[Your task]: For each line of the listing that includes the word "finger", show the whole line.

[Collected data]:
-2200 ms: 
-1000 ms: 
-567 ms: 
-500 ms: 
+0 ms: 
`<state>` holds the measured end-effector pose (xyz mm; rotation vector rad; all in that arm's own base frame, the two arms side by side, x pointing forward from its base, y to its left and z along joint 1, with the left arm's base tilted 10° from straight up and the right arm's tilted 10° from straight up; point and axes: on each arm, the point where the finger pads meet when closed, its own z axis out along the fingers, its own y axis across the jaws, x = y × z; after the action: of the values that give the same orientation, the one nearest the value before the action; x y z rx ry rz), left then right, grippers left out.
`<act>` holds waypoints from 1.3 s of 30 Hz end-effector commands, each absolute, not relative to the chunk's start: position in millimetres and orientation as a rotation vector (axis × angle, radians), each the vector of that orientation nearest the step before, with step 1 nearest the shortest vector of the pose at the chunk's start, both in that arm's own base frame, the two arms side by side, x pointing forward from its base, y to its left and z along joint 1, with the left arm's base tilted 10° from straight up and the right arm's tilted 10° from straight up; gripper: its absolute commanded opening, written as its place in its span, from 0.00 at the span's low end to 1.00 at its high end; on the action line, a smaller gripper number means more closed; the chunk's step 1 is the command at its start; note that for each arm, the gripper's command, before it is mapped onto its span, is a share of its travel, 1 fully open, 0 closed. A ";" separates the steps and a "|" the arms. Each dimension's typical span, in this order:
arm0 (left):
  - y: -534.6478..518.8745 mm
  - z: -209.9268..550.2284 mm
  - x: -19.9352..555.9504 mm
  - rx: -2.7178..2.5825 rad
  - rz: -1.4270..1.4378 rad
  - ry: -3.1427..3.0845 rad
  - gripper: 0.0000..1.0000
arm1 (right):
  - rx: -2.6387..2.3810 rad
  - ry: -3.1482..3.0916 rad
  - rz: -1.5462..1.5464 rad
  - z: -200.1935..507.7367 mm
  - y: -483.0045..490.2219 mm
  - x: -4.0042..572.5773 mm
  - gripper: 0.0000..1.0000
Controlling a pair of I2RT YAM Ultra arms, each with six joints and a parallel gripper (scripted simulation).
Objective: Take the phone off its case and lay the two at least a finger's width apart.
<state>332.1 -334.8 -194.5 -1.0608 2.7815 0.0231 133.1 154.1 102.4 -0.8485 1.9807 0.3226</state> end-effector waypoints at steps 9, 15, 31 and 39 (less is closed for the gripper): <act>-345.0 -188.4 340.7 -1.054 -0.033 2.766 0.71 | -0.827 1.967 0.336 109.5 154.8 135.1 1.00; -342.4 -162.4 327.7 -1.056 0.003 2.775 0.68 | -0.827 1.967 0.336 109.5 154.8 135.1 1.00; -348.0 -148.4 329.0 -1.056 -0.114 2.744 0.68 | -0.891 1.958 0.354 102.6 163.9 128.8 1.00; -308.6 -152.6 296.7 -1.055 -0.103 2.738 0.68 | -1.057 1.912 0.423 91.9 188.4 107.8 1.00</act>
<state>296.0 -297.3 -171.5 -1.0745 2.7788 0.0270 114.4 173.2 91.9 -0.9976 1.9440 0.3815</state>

[Exercise output]:
`<state>` holds the measured end-effector pose (xyz mm; rotation vector rad; all in that arm's own base frame, the two arms side by side, x pointing forward from its base, y to its left and z along joint 1, with the left arm's base tilted 10° from straight up and the right arm's tilted 10° from straight up; point and axes: on each arm, the point where the finger pads meet when closed, its own z axis out along the fingers, its own y axis across the jaws, x = y × z; after the action: of the values that give the same orientation, the one nearest the value before the action; x y z rx ry rz), left then right, grippers left out.
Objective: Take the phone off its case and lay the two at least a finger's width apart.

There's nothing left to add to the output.